Wednesday, October 17th, 2:00PM - 5:30PM (3:30PM-4:00 Coffee break), Tutorial 6: From Software Security Assessment to Security Benchmark

Speakers: Nuno Antunes (University of Coimbra, Portugal) and Marco Vieira  (University of Coimbra, Portugal)

Abstract

Measuring security and comparing systems according to their security is that illusory possibility that every system administrator or architect would like to have. Benchmarking is a “solved” problem in many domains, with performance benchmarks being widely adopted by industry and research, and even dependability benchmarks having already a well-established set of approaches in terms of the research community. The same is not true for security benchmarking.

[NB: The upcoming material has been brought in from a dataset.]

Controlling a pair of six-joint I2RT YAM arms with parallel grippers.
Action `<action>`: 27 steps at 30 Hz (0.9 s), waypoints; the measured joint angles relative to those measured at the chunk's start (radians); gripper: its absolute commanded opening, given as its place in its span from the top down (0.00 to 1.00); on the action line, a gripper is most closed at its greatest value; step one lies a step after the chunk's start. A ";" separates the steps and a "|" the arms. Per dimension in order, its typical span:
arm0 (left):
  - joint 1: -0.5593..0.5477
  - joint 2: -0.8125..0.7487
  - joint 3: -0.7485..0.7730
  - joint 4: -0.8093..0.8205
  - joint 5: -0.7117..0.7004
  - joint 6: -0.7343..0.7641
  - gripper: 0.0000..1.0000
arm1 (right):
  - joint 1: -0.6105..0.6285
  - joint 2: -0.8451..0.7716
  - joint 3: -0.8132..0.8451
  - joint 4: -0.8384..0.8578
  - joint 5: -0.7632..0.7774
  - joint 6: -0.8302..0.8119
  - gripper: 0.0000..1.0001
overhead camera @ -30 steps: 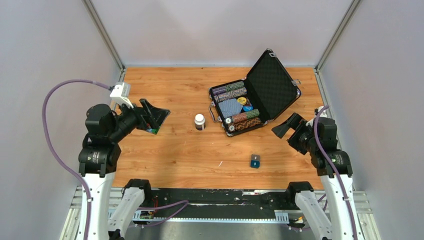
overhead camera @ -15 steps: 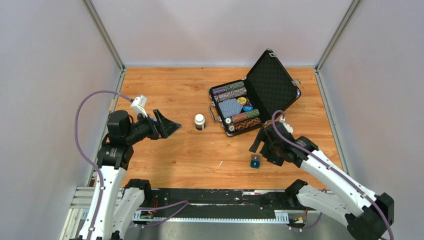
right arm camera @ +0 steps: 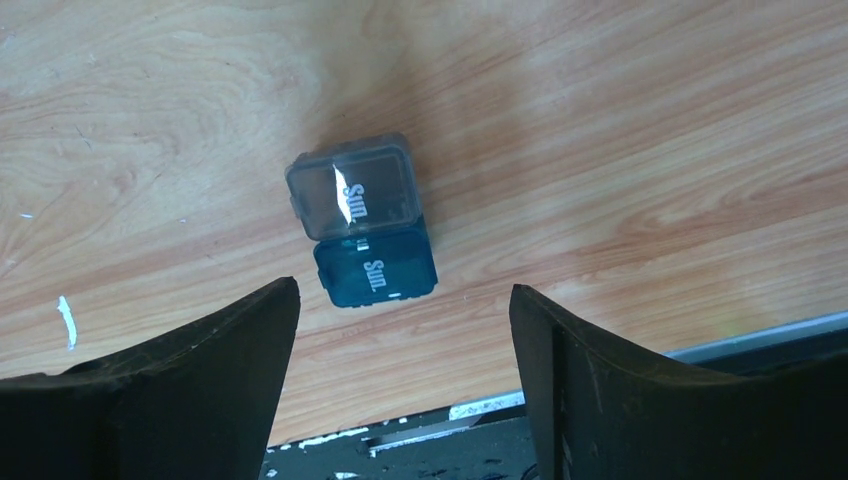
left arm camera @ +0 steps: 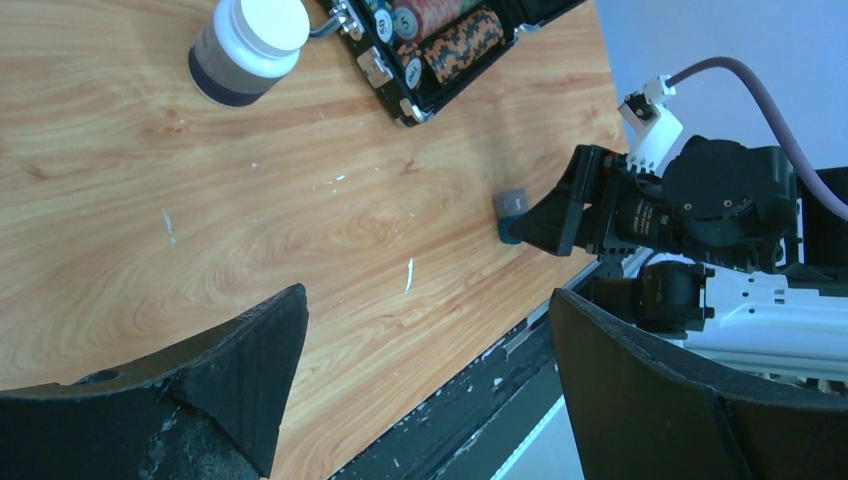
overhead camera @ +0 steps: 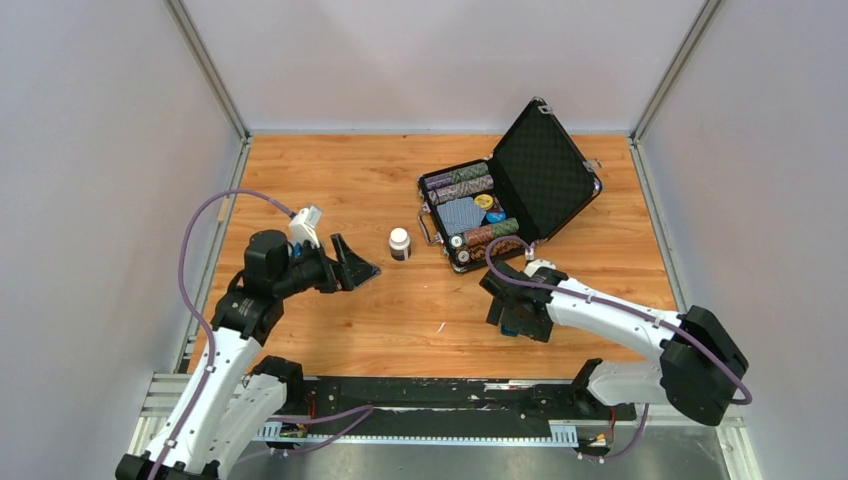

On the other hand, there is a wide body of techniques and tools that allow for the assessment of system security, including modeling, analysis and testing techniques, each of them applicable in their specific domain, and with specific advantages or disadvantages that makes them more or less fit to the multiple scenarios. However, comparing systems based on the output of these techniques is not so useful, as they are prepared to find problems, which are to be corrected. After these problems are corrected, what is left to us to compare? This tutorial discusses the problematic of security benchmarking from both theoretical and practical perspectives and understand why it is so much difficult to benchmark security than other quality attributes of the system. New approaches that can provide information to help selecting the best alternatives in terms of security will be discussed, as well  as many interesting open research challenges aimed at achieving security benchmarks. The tutorial will address both current research topics and engineering practice. Case studies will be presented, and future research opportunities will be identified and discussed.